--- PROBLEM REQUIREMENTS ---
Reprint all records below exactly. No images.

--- RECORDS FOR THE EXERCISE ---
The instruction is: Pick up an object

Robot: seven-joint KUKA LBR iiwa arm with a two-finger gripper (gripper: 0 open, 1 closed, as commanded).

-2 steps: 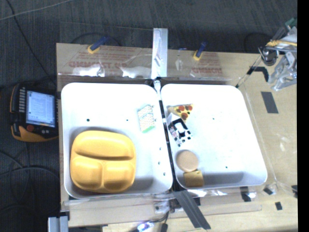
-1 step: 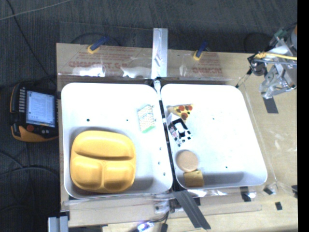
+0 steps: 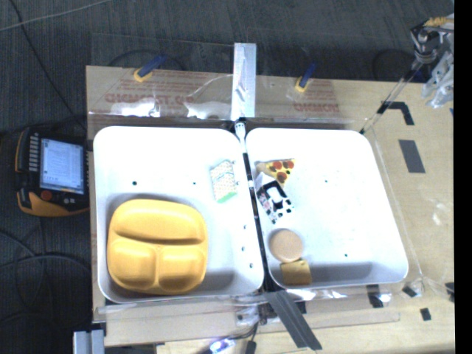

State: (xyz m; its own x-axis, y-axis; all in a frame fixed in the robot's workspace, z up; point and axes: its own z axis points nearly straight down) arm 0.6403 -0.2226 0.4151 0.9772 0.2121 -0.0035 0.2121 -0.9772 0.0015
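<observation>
Two white bins sit side by side on the bench (image 3: pixel 428 220), sharing a middle wall. The left bin (image 3: pixel 147 153) holds a big yellow moulded lump (image 3: pixel 157 243) that fills its near left corner, touching or nearly touching the left and near walls. A small green-and-white packet (image 3: pixel 223 181) lies flat farther back, close to the middle wall and well apart from the lump.

In the right bin (image 3: pixel 346 198) four small things lie in a row along the middle wall. Farthest back is a yellow-and-red piece (image 3: pixel 276 169). Just below it is a black-and-white item (image 3: pixel 273 198), too small to make out further. Nearer again lies a tan round disc (image 3: pixel 286 244), and at the near wall a mustard-brown block (image 3: pixel 296 273) sits just beside the disc, perhaps touching it. Any of these could be the thing to pick up; all rest on the bin floors.

Whether the claw is released or clenched cannot be told.

Behind the bins a clear sheet (image 3: pixel 206 102) lies over the bench, pinned by two blue-and-yellow clamps (image 3: pixel 150 67), with a metal strip (image 3: pixel 244 80) standing at the middle. A handheld pendant (image 3: pixel 55 172) with a lit screen lies on the dark carpet to the left. Black tape marks (image 3: pixel 411 155) dot the bench at the right.
</observation>
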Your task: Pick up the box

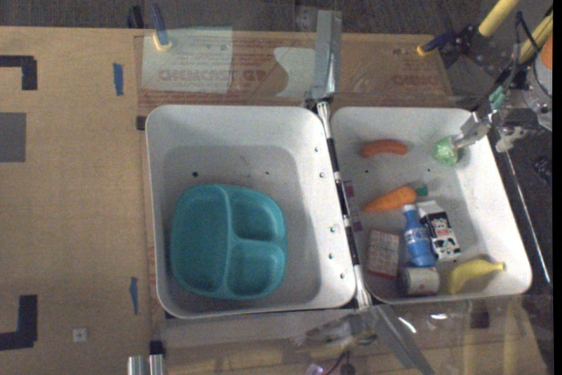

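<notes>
White plastic makes up the two shallow bins sitting side by side on the tan counter, the left bin in the middle of the frame and the right bin toward the right edge. A teal divided plate lies flat in the lower part of the left bin.

The box, small, flat and reddish with a pale label, lies in the lower left part of the right bin, near the wall shared with the other bin. Just to its right stands a blue bottle, and touching the bottle's right side is a small white carton with black markings. Below the bottle lies a small grey can, and a yellow banana rests in the lower right corner. An orange carrot lies at a slant above the box, and a sausage lies near the upper wall.

The gripper reaches in from the right edge of the frame and sits over the upper right part of the right bin, well apart from the box. Its jaws are clenched around a small light green object.
</notes>
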Motion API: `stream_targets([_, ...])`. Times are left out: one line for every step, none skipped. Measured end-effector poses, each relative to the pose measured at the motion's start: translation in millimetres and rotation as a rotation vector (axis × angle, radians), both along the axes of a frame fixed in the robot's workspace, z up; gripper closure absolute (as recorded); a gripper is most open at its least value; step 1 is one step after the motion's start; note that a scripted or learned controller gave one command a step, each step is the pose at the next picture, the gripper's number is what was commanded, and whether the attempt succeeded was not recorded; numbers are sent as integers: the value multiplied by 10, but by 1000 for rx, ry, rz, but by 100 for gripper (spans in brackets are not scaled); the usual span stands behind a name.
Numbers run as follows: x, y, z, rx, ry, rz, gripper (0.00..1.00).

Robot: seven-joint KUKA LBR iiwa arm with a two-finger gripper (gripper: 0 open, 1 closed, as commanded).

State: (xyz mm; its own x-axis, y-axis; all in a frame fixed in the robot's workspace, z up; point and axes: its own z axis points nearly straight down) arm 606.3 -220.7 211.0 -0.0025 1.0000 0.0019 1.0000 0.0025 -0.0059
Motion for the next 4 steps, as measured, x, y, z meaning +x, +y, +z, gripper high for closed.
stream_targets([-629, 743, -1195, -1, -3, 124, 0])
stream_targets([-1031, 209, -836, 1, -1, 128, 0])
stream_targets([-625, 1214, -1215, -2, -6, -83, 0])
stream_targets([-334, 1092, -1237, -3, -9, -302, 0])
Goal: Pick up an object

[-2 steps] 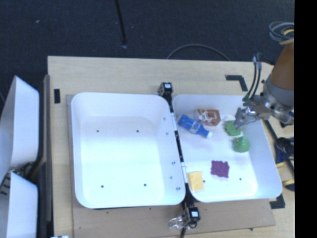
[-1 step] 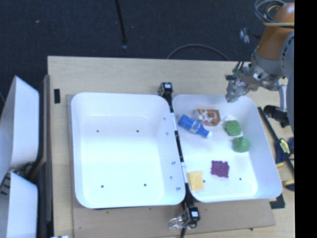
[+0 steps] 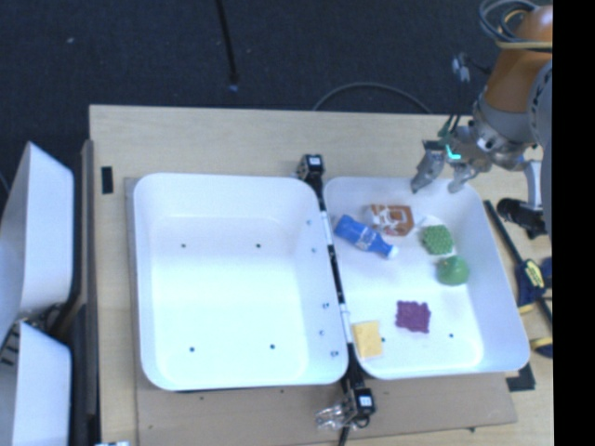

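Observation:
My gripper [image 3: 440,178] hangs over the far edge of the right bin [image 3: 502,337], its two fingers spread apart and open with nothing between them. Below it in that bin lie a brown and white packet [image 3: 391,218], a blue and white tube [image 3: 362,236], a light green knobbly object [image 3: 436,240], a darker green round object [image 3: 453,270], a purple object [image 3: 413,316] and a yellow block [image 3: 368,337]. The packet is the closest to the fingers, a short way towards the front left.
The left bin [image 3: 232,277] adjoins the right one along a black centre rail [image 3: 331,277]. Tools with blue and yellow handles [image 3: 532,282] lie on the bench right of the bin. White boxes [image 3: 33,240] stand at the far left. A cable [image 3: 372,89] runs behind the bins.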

--- RESPONSE ---
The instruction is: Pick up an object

Robot: seven-joint KUKA LBR iiwa arm with a two-finger gripper (gripper: 0 open, 1 closed, as commanded).

-2 steps: 
-1 step: 
+0 steps: 

State: (xyz m; its own x-axis, y-axis; all in a frame fixed in the robot's workspace, z up; point and axes: its own z axis points nearly straight down) arm 0.6403 -0.2226 0.4151 0.9772 0.2121 -0.0035 0.2121 -0.9772 0.0015
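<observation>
Two white bins sit side by side on the bench (image 3: pixel 428 220), sharing a middle wall. The left bin (image 3: pixel 147 153) holds a big yellow moulded lump (image 3: pixel 157 243) that fills its near left corner, touching or nearly touching the left and near walls. A small green-and-white packet (image 3: pixel 223 181) lies flat farther back, close to the middle wall and well apart from the lump.

In the right bin (image 3: pixel 346 198) four small things lie in a row along the middle wall. Farthest back is a yellow-and-red piece (image 3: pixel 276 169). Just below it is a black-and-white item (image 3: pixel 273 198), too small to make out further. Nearer again lies a tan round disc (image 3: pixel 286 244), and at the near wall a mustard-brown block (image 3: pixel 296 273) sits just beside the disc, perhaps touching it. Any of these could be the thing to pick up; all rest on the bin floors.

Whether the claw is released or clenched cannot be told.

Behind the bins a clear sheet (image 3: pixel 206 102) lies over the bench, pinned by two blue-and-yellow clamps (image 3: pixel 150 67), with a metal strip (image 3: pixel 244 80) standing at the middle. A handheld pendant (image 3: pixel 55 172) with a lit screen lies on the dark carpet to the left. Black tape marks (image 3: pixel 411 155) dot the bench at the right.
</observation>
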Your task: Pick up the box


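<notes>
White plastic makes up the two shallow bins sitting side by side on the tan counter, the left bin in the middle of the frame and the right bin toward the right edge. A teal divided plate lies flat in the lower part of the left bin.

The box, small, flat and reddish with a pale label, lies in the lower left part of the right bin, near the wall shared with the other bin. Just to its right stands a blue bottle, and touching the bottle's right side is a small white carton with black markings. Below the bottle lies a small grey can, and a yellow banana rests in the lower right corner. An orange carrot lies at a slant above the box, and a sausage lies near the upper wall.

The gripper reaches in from the right edge of the frame and sits over the upper right part of the right bin, well apart from the box. Its jaws are clenched around a small light green object.
</notes>
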Motion API: `stream_targets([_, ...])`. Times are left out: one line for every step, none skipped. Measured end-effector poses, each relative to the pose measured at the motion's start: translation in millimetres and rotation as a rotation vector (axis × angle, radians), both along the axes of a frame fixed in the robot's workspace, z up; gripper closure absolute (as recorded); a gripper is most open at its least value; step 1 is one step after the motion's start; note that a scripted or learned controller gave one command a step, each step is the pose at the next picture, the gripper's number is what was commanded, and whether the attempt succeeded was not recorded; numbers are sent as integers: the value multiplied by 10, but by 1000 for rx, ry, rz, but by 100 for gripper (spans in brackets are not scaled); the usual span stands behind a name.
Numbers run as follows: x, y, z, rx, ry, rz, gripper (0.00..1.00).

Robot: seven-joint KUKA LBR iiwa arm with a two-finger gripper (gripper: 0 open, 1 closed, as commanded).

State: (xyz mm; its own x-axis, y-axis; all in a frame fixed in the robot's workspace, z up; point and axes: its own z axis points nearly straight down) arm 606.3 -220.7 211.0 -0.0025 1.0000 0.0019 1.0000 0.0025 -0.0059
Motion for the next 4 steps, as measured, x, y, z meaning +x, +y, +z, gripper high for closed.
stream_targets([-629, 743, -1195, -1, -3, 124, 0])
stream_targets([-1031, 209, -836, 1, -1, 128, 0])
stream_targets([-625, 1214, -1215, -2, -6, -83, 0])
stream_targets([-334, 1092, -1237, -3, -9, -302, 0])
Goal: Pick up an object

[-2 steps] 
[-1 step] 
[+0 steps] 

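Observation:
My gripper [image 3: 440,178] hangs over the far edge of the right bin [image 3: 502,337], its two fingers spread apart and open with nothing between them. Below it in that bin lie a brown and white packet [image 3: 391,218], a blue and white tube [image 3: 362,236], a light green knobbly object [image 3: 436,240], a darker green round object [image 3: 453,270], a purple object [image 3: 413,316] and a yellow block [image 3: 368,337]. The packet is the closest to the fingers, a short way towards the front left.
The left bin [image 3: 232,277] adjoins the right one along a black centre rail [image 3: 331,277]. Tools with blue and yellow handles [image 3: 532,282] lie on the bench right of the bin. White boxes [image 3: 33,240] stand at the far left. A cable [image 3: 372,89] runs behind the bins.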

Nothing else belongs in this answer.